Кактус яростно выдохнул:
– Ты прав. Ничего бы не сделал. Могу сказать почему. Потому что я – Кирюха Кактус! У меня ноги кривые, глаза слепые, сам – метр с кепкой! Чтоб копейку на хлеб добыть, я людей резал! Сам все знаешь! Я пять раз под следствием был! Денег вечно нет, покоя нет… жизни – нет! А этот – вагон винища пригонит, продаст тихо-тихо, в свою козырную тачку сядет, галстучек поправит – и к жене. С полными карманами…
Нервы у него в порядке, подумал Никитин. Нормальные нервы. Получше, чем у многих. Сам весь красный от злости, а бритвой ведет, как хирург. Нервы тут ни при чем.
– А его жена? – продолжал Кактус. – Такую жену иметь – опасно для жизни!
– Ты что, знаком с его женой?
– Не то что знаком, но – типа «был представлен». Опять же в офисе. Ты, Иван, когда-нибудь видел реально гладкую женщину? Не содержанку дорогостоящую, не рублевскую дуру, обклеенную стразами, а такую женщину, у которой каждый квадратный сантиметр тела – произведение искусства? Мерцает и отсвечивает? Где всё со всем в охуенной гармонии? Где ногти на ногах в цвет глаз покрашены, а машина подобрана в тон сумочке? Там, Иван, такое… Там сразу видно, что в каждую пуговку столько идей вложено, столько энергии и денег, что страшно становится…
– Ее тебе тоже не жалко?
– Ее? Ее мне меньше всех жалко. Я вообще женщин жалеть не склонен. Современные бабы – они как бандиты. Всегда при своих остаются. Или в нуле, или в плюсе. Тем более здесь, в Москве. Тем более сейчас… Они теперь все очень сильные. Хитрые. Быстро адаптируются. И жена Матвея – теперь уже, сам понимаешь, вдова – как раз такая. Она быстро себе другого найдет.
– За что ты их ненавидишь? – тихо спросил Никитин. – Люди научились красиво жить за сравнительно небольшие деньги, а ты злобствуешь…
– Ничего подобного.
– Значит, завидуешь.
– Это не зависть, – быстро ответил Кактус. – Это не зависть! Это печаль. Почему одним все, а другим ничего? Почему одни в говне, а другие в шоколаде?
– Вступи в партию коммунистов. Они думают, что все равны.
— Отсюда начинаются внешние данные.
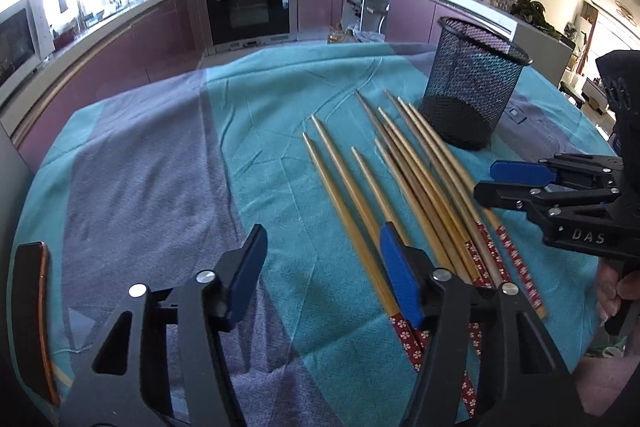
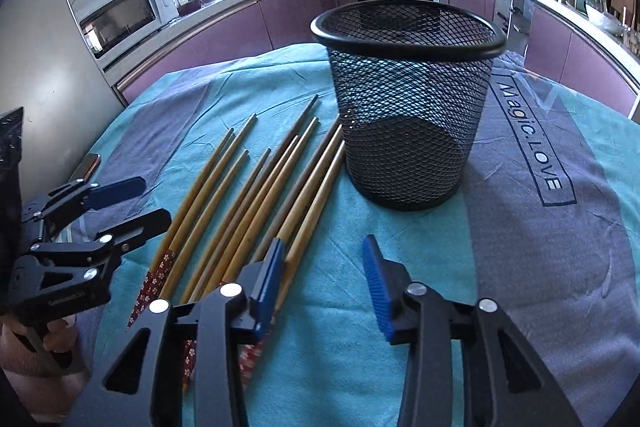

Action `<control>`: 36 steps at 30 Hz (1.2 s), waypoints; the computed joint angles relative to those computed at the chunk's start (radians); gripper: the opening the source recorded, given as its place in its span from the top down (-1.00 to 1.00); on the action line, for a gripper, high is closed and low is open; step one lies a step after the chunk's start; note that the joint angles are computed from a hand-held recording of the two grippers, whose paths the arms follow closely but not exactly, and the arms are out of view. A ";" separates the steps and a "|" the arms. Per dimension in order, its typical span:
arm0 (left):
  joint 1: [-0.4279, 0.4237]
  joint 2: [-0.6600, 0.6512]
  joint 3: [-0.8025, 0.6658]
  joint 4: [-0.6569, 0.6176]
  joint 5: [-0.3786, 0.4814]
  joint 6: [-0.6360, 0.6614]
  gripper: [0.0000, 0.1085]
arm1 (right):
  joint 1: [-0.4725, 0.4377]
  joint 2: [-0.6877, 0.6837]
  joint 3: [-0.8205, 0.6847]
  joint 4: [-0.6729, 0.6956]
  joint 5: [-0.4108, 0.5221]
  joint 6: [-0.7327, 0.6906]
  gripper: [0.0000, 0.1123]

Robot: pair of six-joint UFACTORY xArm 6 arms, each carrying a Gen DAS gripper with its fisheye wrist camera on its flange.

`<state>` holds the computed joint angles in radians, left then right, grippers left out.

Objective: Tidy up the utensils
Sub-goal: 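Grasp one wooden chopstick with the left gripper while the right gripper grasps another, then carry the left gripper's chopstick into the mesh cup while the right gripper inserts its own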

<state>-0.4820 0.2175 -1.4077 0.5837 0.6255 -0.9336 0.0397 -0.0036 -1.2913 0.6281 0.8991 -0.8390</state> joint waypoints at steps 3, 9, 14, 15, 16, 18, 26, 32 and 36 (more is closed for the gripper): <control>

– Зачем? Что, при коммунистах было по-другому? «Все равны»… Равны, да не совсем. Это вечная тема, понимаешь? Одним по жизни – прямая гладкая дорога, а другим – козья тропа. Что-то я не припомню, чтоб Матвей свои деньги кровью и потом поднимал. Нет. Тихо сидел, проблем не искал. Складывал рублик к рублику. А главное – он такой же, как и все! Налоги не платит и не платил. На таможне – тоже. Хитрован, каких мало. Но нет – гуляет спокойно. Бабла – как грязи. Нет, господин депутат, мне твоего Матвея не жалко. Таким самая дорога – в уютную могилку…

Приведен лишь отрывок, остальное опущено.